#### Work to complete
When you restate the data, keep every word as it is and drop the images.

#### Source data
::::

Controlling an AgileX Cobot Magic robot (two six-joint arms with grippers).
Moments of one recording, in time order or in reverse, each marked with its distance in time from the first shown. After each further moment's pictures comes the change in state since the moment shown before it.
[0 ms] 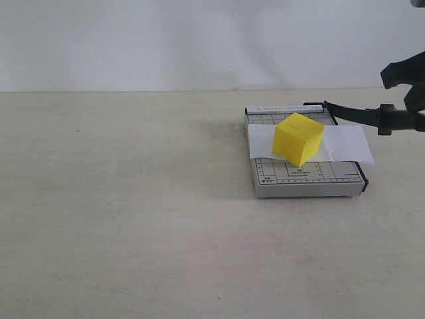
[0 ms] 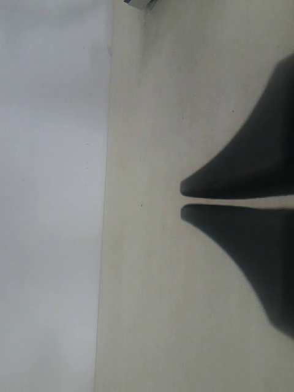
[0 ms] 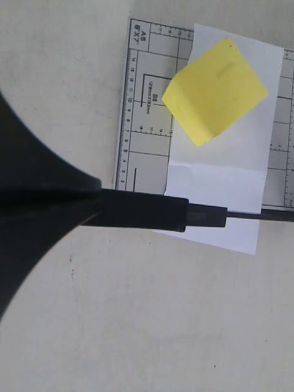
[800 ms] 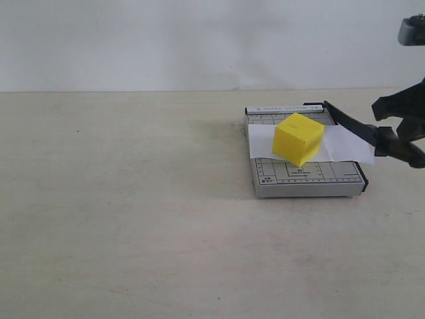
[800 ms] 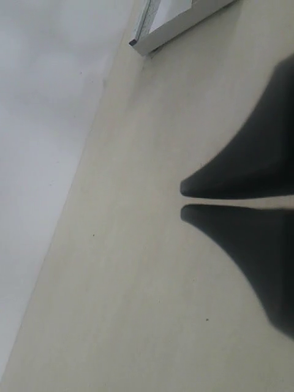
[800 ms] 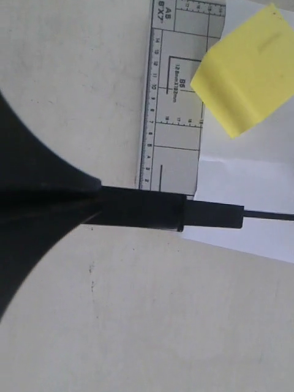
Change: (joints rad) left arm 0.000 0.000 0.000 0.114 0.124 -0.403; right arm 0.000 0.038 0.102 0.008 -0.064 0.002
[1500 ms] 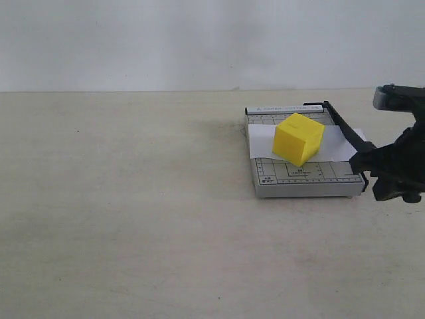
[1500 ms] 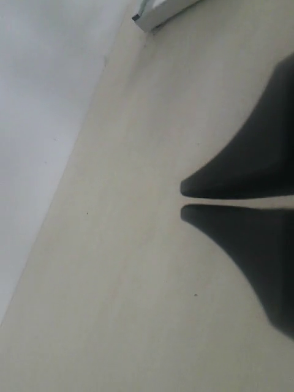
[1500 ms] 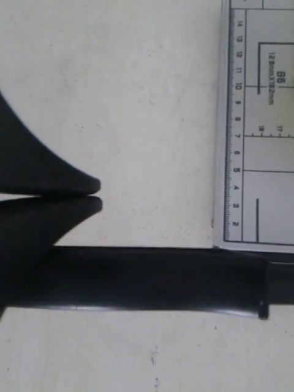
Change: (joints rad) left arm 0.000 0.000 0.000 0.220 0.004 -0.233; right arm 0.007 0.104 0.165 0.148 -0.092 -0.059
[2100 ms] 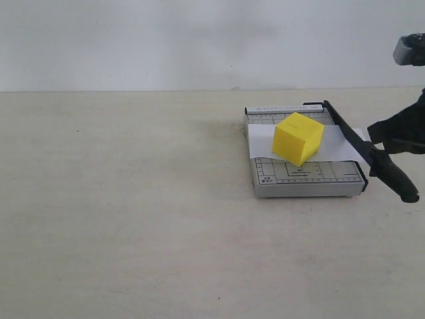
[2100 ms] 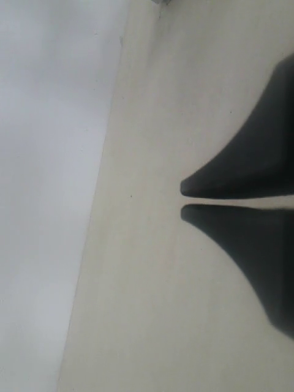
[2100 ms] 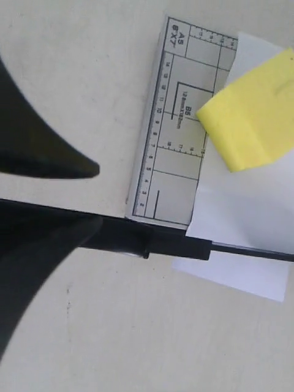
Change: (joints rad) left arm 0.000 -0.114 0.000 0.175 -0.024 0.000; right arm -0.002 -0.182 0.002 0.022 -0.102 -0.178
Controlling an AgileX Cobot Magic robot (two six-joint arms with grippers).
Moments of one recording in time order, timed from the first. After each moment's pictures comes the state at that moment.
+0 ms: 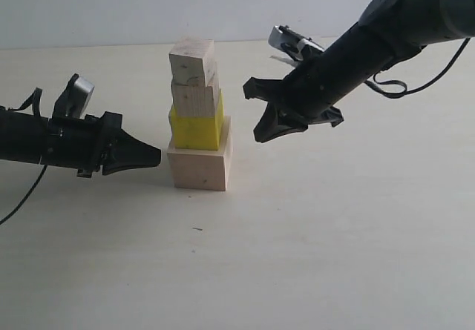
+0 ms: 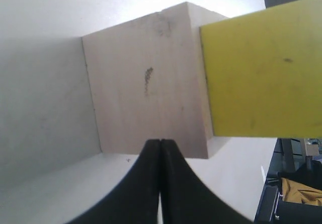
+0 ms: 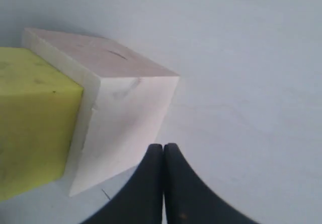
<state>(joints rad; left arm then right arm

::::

#### Task solution
Controlling an AgileX Cobot Magic robot (two six-joint arms with grippers).
Moments of one recording, in time order or in reverse, each marked with its distance in time from the first shown. After each further moment's pictures comes the change in state since the moment shown before it.
[0 ms] 
[0 ms] 
[0 ms] 
[800 ms] 
[800 ms] 
[800 ms] 
Change: (joints rad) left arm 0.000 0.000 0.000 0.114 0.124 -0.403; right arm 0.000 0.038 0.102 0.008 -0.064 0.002
[1500 ms] 
[1500 ms] 
[1500 ms] 
Change: (joints rad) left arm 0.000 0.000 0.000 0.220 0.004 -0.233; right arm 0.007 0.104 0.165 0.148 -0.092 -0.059
[2100 ms] 
[2100 ms] 
[2100 ms] 
Change: (joints rad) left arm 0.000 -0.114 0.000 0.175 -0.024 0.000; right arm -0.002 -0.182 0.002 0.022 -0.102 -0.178
Controlling an AgileX Cobot Magic robot (two six-joint arms with grippers).
Moments of one recording in time order, timed from the first. After each moment's pictures comes the state at that moment.
+0 ms: 
+0 ms: 
+0 ms: 
<state>(joints rad; left arm then right arm

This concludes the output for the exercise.